* **TASK BRIEF**: Throughout the records below, find each line holding "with" and copy it.

====== EXTRACTED INFORMATION ======

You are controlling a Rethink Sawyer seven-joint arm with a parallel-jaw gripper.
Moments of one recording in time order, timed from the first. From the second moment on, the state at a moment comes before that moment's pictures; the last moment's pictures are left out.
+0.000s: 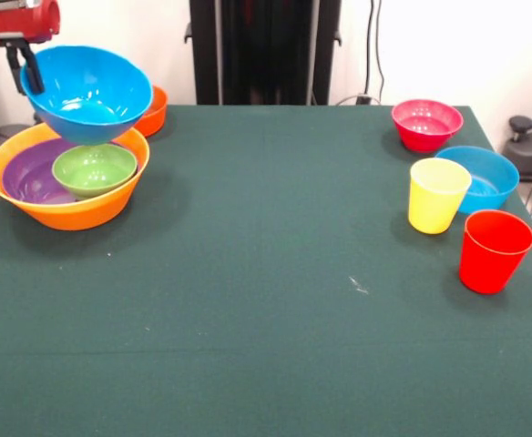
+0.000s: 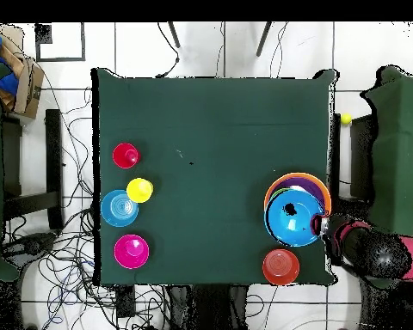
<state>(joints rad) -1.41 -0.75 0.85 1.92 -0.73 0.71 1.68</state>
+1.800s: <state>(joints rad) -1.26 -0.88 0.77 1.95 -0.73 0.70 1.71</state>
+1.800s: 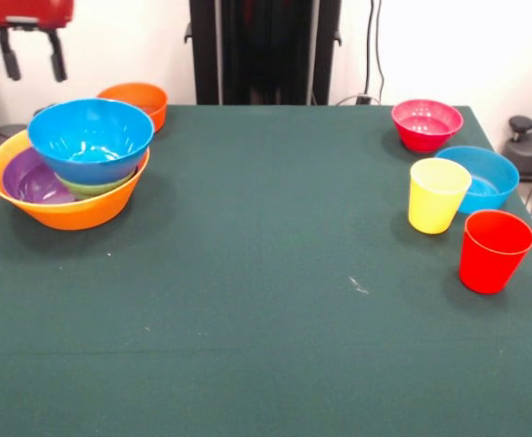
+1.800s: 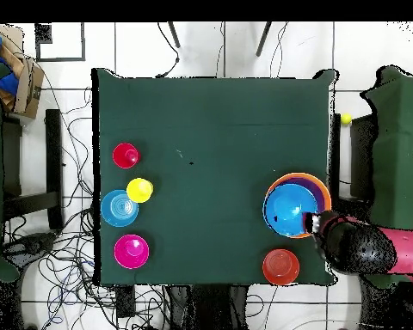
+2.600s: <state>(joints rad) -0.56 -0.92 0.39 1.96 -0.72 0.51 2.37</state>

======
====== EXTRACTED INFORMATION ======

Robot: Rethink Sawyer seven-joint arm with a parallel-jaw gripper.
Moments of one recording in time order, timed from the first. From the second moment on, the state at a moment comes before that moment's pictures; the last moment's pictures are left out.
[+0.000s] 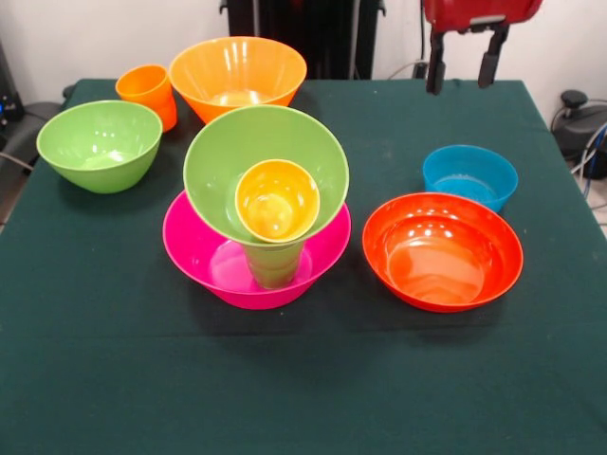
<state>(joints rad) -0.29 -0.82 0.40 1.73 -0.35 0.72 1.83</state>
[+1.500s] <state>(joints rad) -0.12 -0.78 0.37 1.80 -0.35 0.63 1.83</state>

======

* **EXERCISE OUTPUT**:
You are controlling a Rethink Sawyer seven-joint arm with a parallel-jaw gripper.
Robot: Rethink Sawyer seven-joint arm with a parallel-jaw gripper.

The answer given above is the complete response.